N-BANDING PROTOCOL
The following protocol describes the standard N-banding protocol routinely used in our laboratory for chromosome identification in wheat and wheat relatives and will give satisfactory results even in the hands of an inexperiencesd worker.
- Germinate seeds in petri dishes on moist filter paper for 3–4 days.
- Collect root tips when 1.5–2.5-cm long and pretreat for 24 h in an ice-water bath.

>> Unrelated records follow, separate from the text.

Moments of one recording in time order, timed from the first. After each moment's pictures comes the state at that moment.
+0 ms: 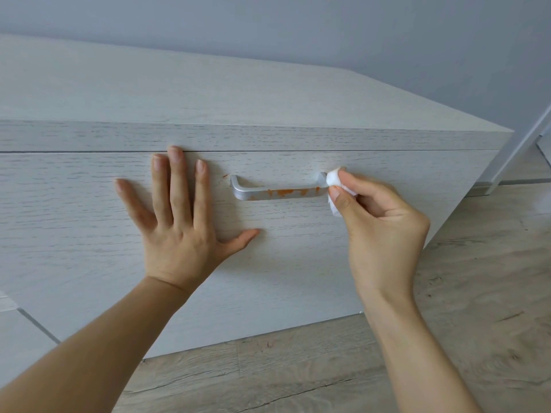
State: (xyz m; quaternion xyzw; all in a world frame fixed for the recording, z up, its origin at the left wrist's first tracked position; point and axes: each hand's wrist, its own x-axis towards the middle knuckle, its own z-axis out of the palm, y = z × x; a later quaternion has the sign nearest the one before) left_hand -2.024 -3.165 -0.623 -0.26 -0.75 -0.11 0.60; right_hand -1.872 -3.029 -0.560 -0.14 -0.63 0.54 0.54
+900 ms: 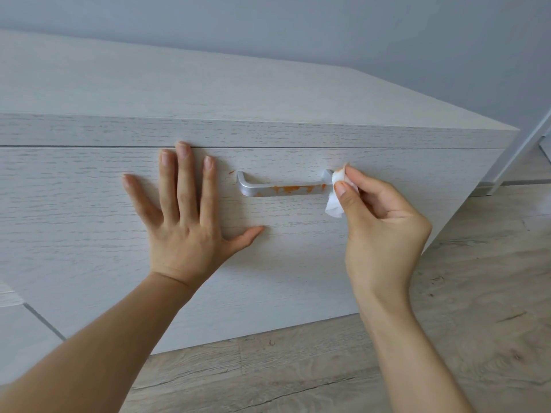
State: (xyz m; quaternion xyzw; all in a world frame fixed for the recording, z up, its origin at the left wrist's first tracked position) left_hand -2.024 -3.164 -0.623 -0.27 -0.75 -0.11 0.59; right_hand -1.876 -3.034 -0.566 -0.13 -0.62 0.53 0.57
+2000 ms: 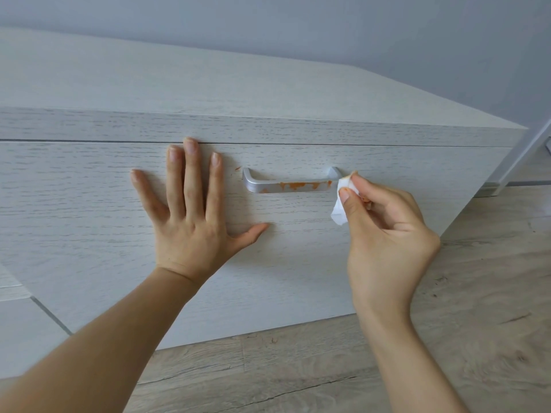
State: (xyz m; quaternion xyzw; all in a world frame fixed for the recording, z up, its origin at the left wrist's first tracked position) left_hand -2.025 -3.164 -0.624 -0.26 -0.75 -0.11 0.60; right_hand -1.872 -3.044 -0.576 -0.14 -0.64 0.42 0.63
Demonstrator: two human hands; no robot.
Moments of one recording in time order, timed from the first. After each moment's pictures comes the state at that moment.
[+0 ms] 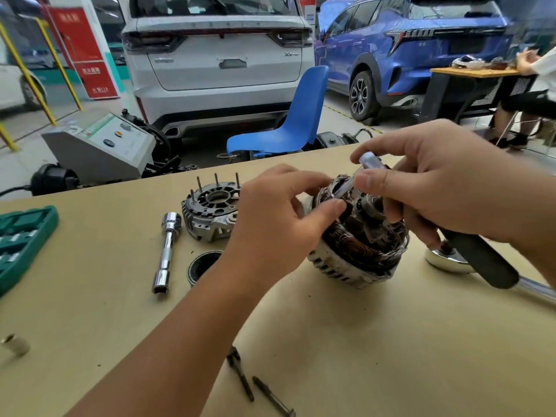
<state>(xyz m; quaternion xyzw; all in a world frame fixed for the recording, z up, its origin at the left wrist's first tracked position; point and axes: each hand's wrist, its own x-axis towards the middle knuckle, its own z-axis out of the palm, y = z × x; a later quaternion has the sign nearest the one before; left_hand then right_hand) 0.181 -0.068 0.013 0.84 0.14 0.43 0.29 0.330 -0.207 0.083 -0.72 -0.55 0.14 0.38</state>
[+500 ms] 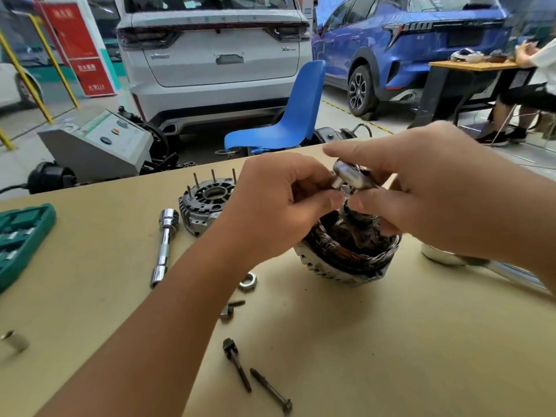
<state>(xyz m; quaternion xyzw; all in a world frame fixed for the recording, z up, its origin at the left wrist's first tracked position) 0.179 -0.058 0.033 0.88 0.03 0.37 0.28 0.294 -0.218 0.094 -0.77 -0.59 -0.03 0.22</state>
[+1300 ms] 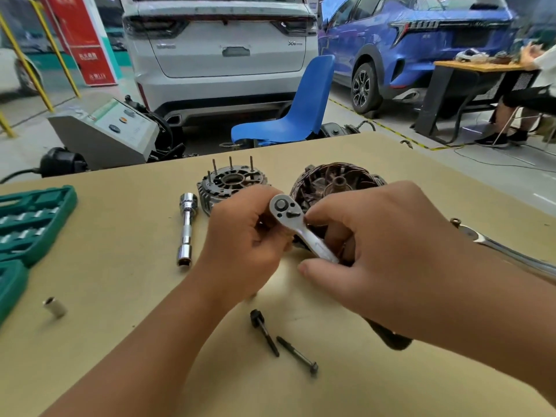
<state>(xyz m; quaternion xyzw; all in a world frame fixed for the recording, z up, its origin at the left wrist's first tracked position) 0.113 -0.055 -0.018 0.85 0.06 0.46 0.27 0.211 -0.216 0.058 -0.76 -0.61 -0.03 0.23</state>
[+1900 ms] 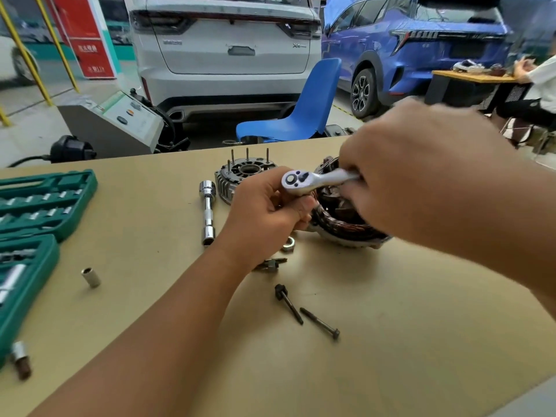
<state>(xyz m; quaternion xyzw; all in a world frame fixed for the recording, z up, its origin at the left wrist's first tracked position) 0.108 -0.043 -0.022 0.77 0.07 0.41 0.48 0.199 -0.198 0.100 -0.78 -0.57 -0.27 -0.03</state>
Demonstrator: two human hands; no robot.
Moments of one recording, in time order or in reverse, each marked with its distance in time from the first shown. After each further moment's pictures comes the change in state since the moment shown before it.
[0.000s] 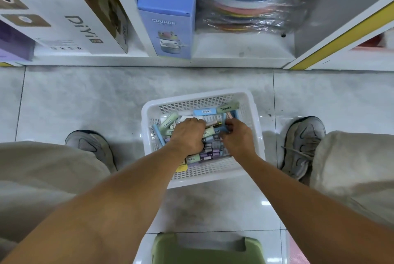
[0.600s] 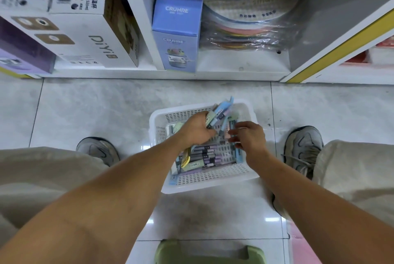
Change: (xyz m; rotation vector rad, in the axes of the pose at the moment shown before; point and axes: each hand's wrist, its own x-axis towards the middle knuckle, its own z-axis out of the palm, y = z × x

- Fix in Carnoy's I at room temperature for 1–3 days and then freeze or refrigerate until use.
- Stain root tips in 1% acetocarmine for 1–2 h at room temperature, or overnight in at 4°C.
- Make squash preparations in 45% acetic acid.
- Remove cover slips by either the dry ice method, dipping slides into liquid nitrogen for about 10 sec, or placing slides into a freezer (-70°C) for 3 min.
- Incubate slides in hot 45% acetic acid for 3 min in a water bath at 50°C.
- Transfer slides to 95% ethanol at room temperature for 10 min.
- Air dry slides overnight.
- Incubate slides in phosphate buffer (120 g NaH2PO4 / L distilled water) for 2 min at 94°C in a water bath.
- Rinse in tap water and air dry.
- Stain with Leishman's stain (BDH #R03087) in Soerensen's phosphate buffer for about 20 min. The staining solution is diluted 5 X with water and Leishman's stain added to a final concentration of 15%).
Soerensen's buffer Stock Stain Part A sodium phosphate dibasic (Na2HOP4) 9.47 g / L H2O 58 mL Part B potassium dihydrogen phosphate (KH2PO4) 9.07 g / L H2O
- Rinse briefly in tap water and air dry.
- For recording of N-bands, a cover slip can be mounted using a drop of xylene or preparations can be observed without a cover slip using the appropriate lenses.